- [About this exercise]
Please show all lines of the records that include "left".

Items listed in a dataset
--- START ---

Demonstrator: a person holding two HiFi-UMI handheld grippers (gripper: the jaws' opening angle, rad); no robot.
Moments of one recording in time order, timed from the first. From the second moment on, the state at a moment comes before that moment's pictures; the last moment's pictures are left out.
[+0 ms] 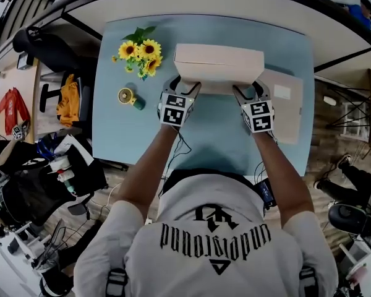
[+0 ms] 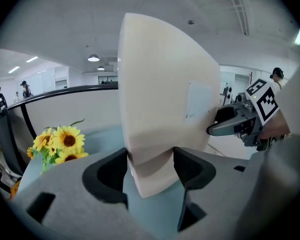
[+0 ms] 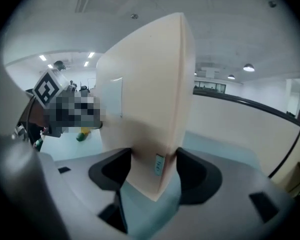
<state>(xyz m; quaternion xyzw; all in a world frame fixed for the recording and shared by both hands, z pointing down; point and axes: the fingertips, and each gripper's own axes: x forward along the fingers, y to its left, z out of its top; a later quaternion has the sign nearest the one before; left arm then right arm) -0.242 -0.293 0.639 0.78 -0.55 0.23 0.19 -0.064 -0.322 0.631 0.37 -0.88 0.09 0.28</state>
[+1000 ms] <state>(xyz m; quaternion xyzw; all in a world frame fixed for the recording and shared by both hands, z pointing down) -0.231 -0.331 0.661 0.78 -0.56 0.22 0.16 -0.052 -0.365 0.663 0.38 -0.88 0.09 0.26</state>
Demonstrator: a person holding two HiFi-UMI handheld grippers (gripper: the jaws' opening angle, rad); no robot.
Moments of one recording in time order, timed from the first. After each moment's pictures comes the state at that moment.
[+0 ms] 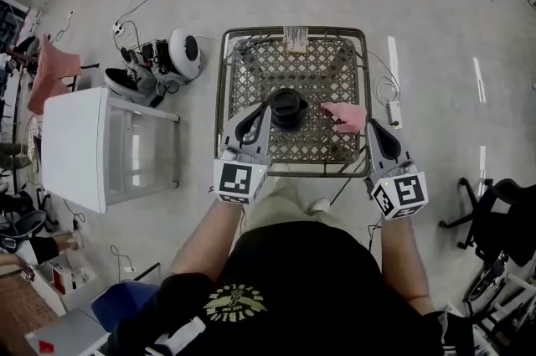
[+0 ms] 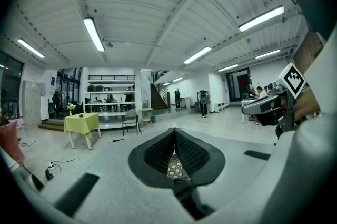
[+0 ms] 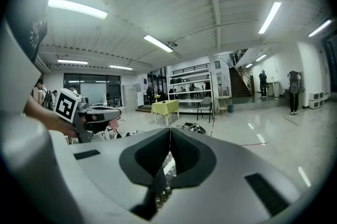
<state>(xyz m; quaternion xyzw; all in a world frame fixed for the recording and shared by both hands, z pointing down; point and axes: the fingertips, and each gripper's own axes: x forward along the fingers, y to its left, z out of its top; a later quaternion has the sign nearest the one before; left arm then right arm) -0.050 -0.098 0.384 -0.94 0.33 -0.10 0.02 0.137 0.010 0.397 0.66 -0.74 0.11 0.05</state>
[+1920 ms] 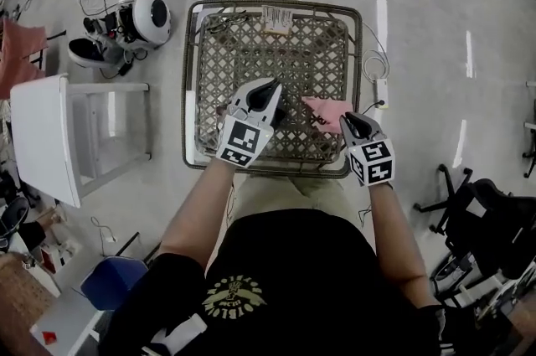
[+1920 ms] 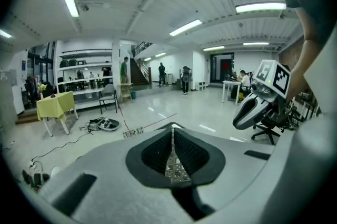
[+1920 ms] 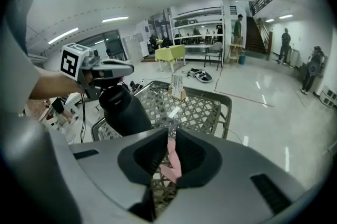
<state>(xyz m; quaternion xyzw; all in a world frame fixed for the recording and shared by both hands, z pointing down) 0.067 -0.187 0.553 -0.95 0.21 -0.23 -0.03 0.193 -0.063 0.618 0.55 -0.72 0.31 0.27</state>
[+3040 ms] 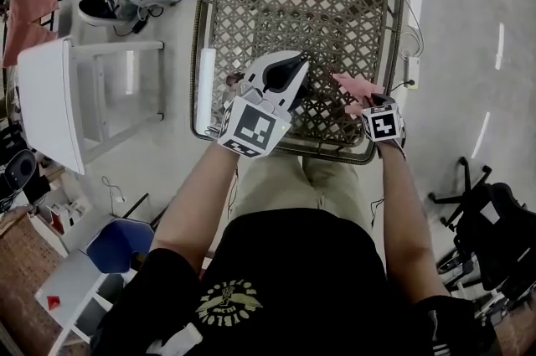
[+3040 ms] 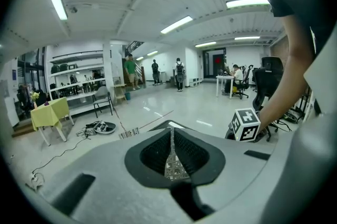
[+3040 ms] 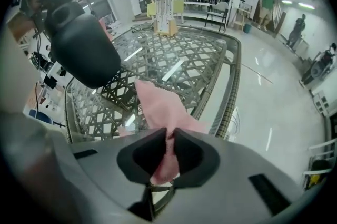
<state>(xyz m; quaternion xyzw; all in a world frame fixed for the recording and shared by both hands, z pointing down) 0.069 -0.178 0.560 -0.95 0.18 -0.25 0.00 0.221 -0.036 0.811 0.49 -0.64 0.40 0.43</state>
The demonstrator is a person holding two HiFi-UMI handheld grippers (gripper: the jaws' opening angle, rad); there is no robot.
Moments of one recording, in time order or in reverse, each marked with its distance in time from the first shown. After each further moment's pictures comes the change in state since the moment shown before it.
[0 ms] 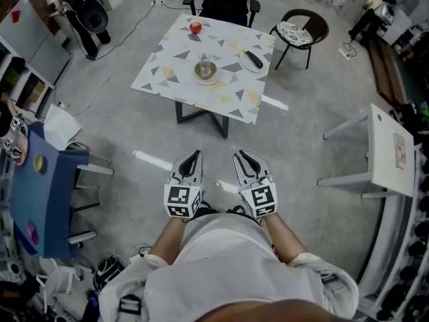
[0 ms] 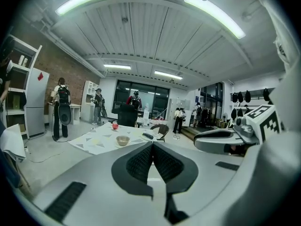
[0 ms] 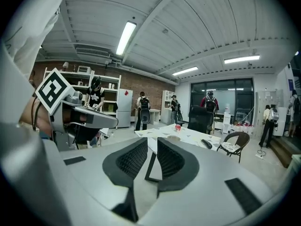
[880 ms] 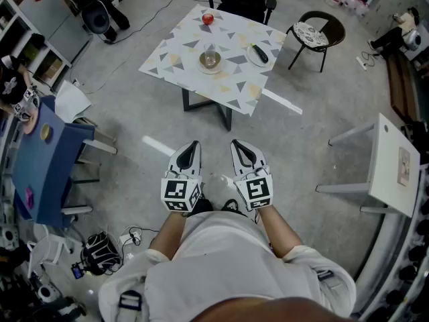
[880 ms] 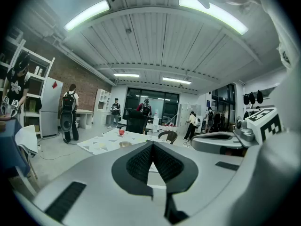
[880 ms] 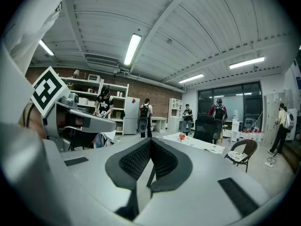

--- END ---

- [Your response]
Moments of one recording in time order, timed from the first. From the second moment on, the state at a moment comes before that moment's pictures; the last moment's pictures are left out.
<state>(xyz m; quaternion xyzw; all in a world frame fixed for the recording and shared by both hands, z pointing down; point and axes: the fingertips, and each gripper's own axes: x forward along the fingers, y to its left, z out of its top; a later quaternion has the sign nearest the one before; left arm then right arm) -0.242 -0.293 0.639 0.78 -0.55 0.23 0.19 -0.064 -0.322 0.631 0.37 -0.88 0.09 0.28</state>
<state>(xyz m; quaternion xyzw; all in a world frame fixed for the recording and shared by both hands, z pointing down; point and axes: the fingertips, and each gripper's own axes: x forward along the fingers, y to its left, z out of its top; a later quaternion has the sign nearest the one before; left arm then right arm) -0.050 -0.098 0.384 -0.94 0.33 -0.10 0.02 0.137 0.010 0.397 0.66 -0.74 0.11 0.05</state>

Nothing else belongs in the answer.